#### TASK BRIEF
Report every line of the records below that includes the string "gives".

*** SUPPLIED DATA Section Begins ***

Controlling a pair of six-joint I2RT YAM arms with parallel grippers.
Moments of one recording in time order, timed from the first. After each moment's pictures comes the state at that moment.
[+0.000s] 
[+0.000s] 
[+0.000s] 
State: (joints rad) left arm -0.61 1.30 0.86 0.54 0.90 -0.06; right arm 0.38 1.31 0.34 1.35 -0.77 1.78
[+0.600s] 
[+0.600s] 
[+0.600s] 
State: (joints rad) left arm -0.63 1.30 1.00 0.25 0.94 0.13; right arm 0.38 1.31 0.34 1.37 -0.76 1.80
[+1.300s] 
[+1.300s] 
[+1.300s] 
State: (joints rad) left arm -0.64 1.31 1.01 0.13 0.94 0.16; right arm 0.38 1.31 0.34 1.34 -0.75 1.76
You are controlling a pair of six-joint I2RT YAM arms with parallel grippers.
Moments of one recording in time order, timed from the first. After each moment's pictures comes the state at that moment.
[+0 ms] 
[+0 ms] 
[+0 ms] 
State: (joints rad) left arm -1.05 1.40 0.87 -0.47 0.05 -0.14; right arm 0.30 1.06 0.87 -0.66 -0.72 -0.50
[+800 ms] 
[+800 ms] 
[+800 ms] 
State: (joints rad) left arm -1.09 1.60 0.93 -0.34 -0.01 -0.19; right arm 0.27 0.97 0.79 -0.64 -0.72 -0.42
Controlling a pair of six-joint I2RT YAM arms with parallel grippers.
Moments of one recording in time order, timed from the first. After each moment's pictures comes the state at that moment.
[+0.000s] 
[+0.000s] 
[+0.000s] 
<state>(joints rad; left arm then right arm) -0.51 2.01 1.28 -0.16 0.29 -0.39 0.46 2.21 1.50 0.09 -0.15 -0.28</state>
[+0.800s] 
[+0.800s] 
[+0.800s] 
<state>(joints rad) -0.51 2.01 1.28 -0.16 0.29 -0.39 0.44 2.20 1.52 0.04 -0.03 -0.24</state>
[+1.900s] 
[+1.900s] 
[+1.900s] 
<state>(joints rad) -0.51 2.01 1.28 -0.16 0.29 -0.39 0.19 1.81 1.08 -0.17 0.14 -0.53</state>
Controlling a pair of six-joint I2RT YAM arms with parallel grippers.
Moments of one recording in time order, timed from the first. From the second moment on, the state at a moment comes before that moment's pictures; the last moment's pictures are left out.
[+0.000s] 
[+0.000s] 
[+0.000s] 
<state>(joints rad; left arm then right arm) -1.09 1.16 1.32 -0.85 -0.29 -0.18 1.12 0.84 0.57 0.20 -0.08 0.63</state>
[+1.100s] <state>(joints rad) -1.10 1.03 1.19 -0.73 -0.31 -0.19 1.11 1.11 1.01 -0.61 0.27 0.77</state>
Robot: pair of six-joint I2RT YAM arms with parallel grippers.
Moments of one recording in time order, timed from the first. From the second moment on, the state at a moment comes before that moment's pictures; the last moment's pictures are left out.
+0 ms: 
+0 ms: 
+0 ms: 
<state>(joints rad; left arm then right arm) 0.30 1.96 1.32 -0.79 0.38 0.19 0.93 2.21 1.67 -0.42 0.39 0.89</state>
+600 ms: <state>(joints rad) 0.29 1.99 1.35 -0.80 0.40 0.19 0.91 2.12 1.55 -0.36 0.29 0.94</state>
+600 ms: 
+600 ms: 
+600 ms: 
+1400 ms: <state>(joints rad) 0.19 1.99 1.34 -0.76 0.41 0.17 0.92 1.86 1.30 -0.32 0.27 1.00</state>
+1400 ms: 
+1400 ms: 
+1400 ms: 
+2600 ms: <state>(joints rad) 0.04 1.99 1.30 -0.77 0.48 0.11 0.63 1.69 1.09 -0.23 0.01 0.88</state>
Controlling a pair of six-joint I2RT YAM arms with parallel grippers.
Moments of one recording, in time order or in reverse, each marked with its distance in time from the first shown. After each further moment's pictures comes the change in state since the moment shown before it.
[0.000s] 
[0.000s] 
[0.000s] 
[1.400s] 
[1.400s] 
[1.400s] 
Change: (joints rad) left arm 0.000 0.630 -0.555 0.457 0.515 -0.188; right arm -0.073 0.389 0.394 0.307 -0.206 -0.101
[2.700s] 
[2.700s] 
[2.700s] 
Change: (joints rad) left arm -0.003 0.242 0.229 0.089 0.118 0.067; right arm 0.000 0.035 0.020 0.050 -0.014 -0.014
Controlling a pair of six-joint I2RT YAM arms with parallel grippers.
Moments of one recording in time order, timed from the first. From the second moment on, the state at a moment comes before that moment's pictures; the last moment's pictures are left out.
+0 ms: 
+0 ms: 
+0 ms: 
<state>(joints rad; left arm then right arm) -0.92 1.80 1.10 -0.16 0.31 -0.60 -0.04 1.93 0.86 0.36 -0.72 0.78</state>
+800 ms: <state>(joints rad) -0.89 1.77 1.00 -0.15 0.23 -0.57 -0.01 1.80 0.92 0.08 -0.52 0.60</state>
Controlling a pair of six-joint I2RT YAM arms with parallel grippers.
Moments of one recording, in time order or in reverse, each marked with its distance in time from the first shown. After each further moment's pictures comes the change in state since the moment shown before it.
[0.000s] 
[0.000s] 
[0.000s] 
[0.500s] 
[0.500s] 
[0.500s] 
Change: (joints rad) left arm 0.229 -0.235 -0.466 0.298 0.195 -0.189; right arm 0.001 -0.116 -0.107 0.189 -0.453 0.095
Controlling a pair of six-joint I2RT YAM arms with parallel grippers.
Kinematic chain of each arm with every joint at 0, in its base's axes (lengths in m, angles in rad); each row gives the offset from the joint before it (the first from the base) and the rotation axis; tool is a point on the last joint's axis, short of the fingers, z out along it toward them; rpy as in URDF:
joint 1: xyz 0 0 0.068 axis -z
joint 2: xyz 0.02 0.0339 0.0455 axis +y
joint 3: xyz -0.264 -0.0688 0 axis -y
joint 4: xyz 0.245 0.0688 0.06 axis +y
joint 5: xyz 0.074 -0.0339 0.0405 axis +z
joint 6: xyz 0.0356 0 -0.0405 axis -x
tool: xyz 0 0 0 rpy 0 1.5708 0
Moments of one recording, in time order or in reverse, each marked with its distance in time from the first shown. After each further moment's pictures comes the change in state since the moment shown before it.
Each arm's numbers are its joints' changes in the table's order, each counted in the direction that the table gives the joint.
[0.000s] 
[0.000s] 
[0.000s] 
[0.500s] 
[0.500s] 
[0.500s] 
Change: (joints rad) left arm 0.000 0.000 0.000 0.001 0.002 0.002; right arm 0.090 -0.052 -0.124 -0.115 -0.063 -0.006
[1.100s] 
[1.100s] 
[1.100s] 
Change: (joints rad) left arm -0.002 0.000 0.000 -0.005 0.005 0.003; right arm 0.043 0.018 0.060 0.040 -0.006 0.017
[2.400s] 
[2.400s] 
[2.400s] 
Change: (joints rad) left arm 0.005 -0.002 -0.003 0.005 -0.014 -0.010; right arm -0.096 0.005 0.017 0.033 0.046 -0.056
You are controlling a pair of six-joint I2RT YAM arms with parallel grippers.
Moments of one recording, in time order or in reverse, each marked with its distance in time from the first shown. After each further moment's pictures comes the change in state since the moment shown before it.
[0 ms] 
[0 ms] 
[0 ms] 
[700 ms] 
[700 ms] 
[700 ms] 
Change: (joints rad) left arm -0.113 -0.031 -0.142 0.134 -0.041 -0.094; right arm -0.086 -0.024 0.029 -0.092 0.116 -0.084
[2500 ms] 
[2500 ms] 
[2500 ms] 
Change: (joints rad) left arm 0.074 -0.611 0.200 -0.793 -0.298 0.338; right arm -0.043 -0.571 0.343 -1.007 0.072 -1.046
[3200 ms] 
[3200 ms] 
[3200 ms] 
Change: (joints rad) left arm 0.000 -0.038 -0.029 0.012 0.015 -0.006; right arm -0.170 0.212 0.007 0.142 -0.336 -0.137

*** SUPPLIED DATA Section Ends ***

#### TASK ANSWER
Kinematic chain of each arm with every joint at 0, in its base's axes (lengths in m, angles in rad); each row gives the offset from the joint before it (the first from the base) and the rotation axis; tool is a point on the last joint's axis, short of the fingers, z out along it toward them; rpy as in URDF:
Each arm's numbers are its joints' changes in the table's order, each counted in the direction that the table gives the joint.

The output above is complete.